Scan the entries for the word "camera" and return every line that has it.

-------- Information given --------

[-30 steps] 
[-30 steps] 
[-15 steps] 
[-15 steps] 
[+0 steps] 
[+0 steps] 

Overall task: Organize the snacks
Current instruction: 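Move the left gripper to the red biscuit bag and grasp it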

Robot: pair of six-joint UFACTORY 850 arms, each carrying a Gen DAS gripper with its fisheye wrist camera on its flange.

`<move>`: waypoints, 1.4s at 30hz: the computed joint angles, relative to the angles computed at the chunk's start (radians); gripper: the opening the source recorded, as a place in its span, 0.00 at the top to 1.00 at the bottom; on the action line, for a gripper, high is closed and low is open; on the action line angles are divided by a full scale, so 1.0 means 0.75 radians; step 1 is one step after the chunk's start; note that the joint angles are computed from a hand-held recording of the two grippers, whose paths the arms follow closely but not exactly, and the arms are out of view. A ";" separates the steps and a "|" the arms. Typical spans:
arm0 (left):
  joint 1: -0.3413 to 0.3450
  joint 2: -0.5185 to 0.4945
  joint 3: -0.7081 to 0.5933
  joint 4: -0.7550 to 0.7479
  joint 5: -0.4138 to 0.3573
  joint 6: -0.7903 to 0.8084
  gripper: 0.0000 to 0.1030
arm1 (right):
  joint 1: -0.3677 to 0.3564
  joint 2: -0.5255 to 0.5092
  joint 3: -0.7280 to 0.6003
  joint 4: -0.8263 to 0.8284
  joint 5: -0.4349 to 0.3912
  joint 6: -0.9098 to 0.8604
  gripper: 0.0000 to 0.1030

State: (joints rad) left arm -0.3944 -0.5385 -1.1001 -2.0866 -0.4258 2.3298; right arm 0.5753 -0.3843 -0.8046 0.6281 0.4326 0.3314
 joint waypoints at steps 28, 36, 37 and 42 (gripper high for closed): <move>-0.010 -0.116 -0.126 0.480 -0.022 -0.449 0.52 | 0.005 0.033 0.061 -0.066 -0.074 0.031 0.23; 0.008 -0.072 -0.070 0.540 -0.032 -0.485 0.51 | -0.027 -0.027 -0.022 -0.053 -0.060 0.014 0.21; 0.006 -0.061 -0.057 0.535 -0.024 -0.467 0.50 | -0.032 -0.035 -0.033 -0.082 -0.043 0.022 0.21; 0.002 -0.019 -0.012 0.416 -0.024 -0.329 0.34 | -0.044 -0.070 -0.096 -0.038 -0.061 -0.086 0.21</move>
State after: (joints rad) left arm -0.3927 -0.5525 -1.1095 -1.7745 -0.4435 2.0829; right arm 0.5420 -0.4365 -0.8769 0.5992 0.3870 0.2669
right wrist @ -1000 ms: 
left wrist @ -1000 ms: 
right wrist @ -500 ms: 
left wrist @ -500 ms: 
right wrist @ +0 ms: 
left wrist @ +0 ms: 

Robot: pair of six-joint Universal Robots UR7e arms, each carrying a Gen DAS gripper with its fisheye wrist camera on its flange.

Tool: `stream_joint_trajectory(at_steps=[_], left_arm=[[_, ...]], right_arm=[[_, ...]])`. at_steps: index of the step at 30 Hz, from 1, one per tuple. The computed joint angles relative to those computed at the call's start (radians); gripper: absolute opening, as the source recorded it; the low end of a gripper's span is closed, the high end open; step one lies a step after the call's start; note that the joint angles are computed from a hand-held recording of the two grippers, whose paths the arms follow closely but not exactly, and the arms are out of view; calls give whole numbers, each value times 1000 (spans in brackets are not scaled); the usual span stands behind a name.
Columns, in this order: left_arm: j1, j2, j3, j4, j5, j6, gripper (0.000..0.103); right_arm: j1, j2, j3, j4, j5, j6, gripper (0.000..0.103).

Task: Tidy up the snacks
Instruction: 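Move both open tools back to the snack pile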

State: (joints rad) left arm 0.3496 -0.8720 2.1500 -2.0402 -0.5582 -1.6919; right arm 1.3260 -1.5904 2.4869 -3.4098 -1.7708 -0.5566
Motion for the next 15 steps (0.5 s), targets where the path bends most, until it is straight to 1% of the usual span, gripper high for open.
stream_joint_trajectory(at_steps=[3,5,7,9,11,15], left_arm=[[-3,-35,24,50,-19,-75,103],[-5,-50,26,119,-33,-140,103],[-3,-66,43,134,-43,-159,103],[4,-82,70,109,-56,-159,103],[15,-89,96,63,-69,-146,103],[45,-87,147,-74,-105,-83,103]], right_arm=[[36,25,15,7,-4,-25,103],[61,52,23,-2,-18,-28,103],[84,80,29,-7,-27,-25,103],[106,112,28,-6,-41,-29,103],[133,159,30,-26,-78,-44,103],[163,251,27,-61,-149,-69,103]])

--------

**Response for this exercise**
Robot: pair of six-joint UFACTORY 850 arms, each carrying a Gen DAS gripper with its fisheye wrist camera on its flange.
Robot: pair of six-joint Universal Robots UR7e arms, each carrying a Gen DAS gripper with its fisheye wrist camera on its flange.

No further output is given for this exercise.